Without changing a thing, reproduce the entire listing and leave out its pictures.

(RECORDED INFORMATION)
━━━━━━━━━━━━━━━━━━━━
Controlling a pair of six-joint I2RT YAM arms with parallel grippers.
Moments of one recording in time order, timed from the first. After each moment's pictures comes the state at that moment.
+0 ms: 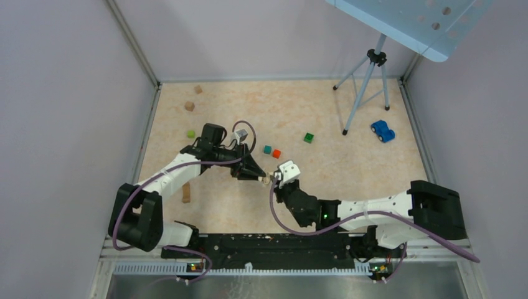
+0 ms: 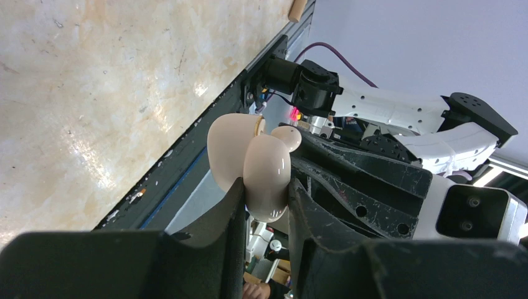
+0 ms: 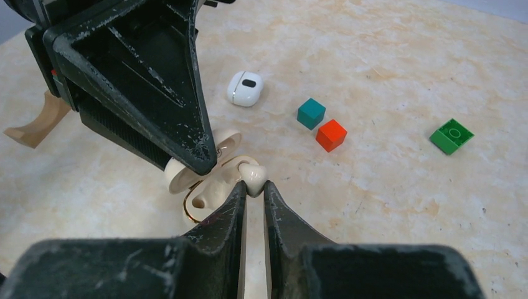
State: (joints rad) left arm -0.35 1.35 0.80 -0.32 1.05 -0.84; right arm 1.39 1.32 0.58 0.54 0.86 0.17
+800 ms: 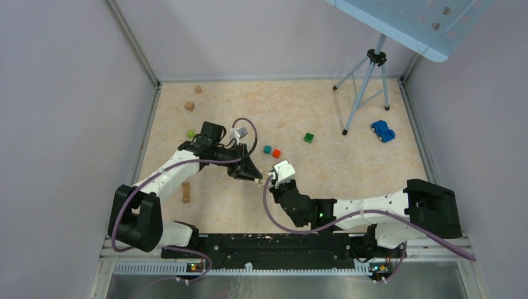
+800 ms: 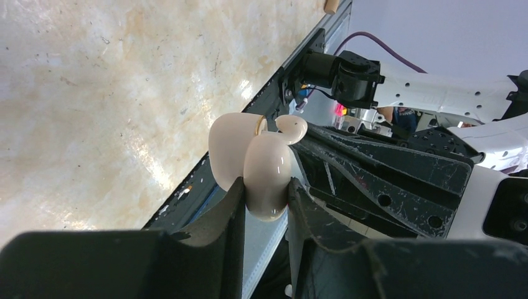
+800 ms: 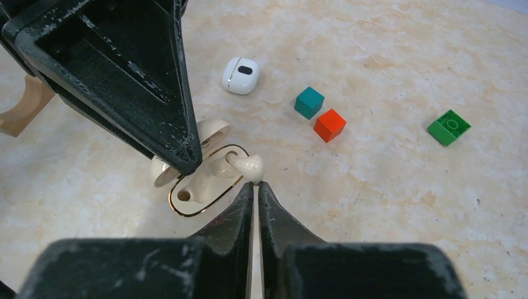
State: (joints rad) left arm -0.34 1.35 0.86 -0.49 0.99 -0.57; right arm 1.41 1.37 0.64 0.45 0.89 0.20
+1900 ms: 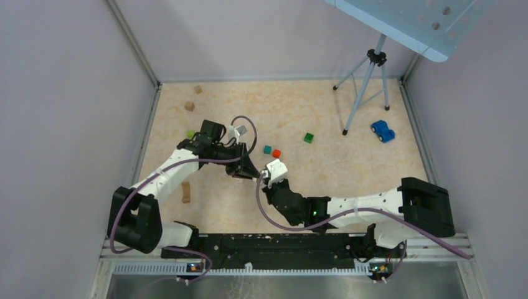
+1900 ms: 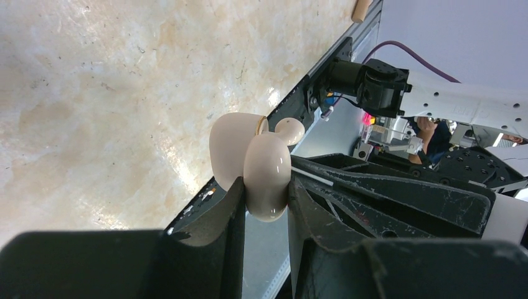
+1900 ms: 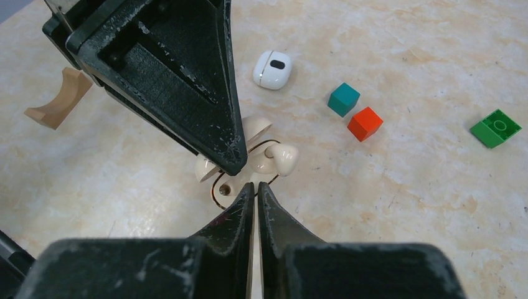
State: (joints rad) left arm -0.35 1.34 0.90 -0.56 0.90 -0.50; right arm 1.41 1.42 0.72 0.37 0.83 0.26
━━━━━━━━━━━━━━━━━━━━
(RESULT OF THIS EXERCISE)
Controlling a pair of six-joint I2RT YAM arms with parallel grippers.
Moments of one recording in time order, timed from the first. After each moment's pictures comes the state at that moment.
+0 ms: 
+0 ms: 
+0 ms: 
State: (joints rad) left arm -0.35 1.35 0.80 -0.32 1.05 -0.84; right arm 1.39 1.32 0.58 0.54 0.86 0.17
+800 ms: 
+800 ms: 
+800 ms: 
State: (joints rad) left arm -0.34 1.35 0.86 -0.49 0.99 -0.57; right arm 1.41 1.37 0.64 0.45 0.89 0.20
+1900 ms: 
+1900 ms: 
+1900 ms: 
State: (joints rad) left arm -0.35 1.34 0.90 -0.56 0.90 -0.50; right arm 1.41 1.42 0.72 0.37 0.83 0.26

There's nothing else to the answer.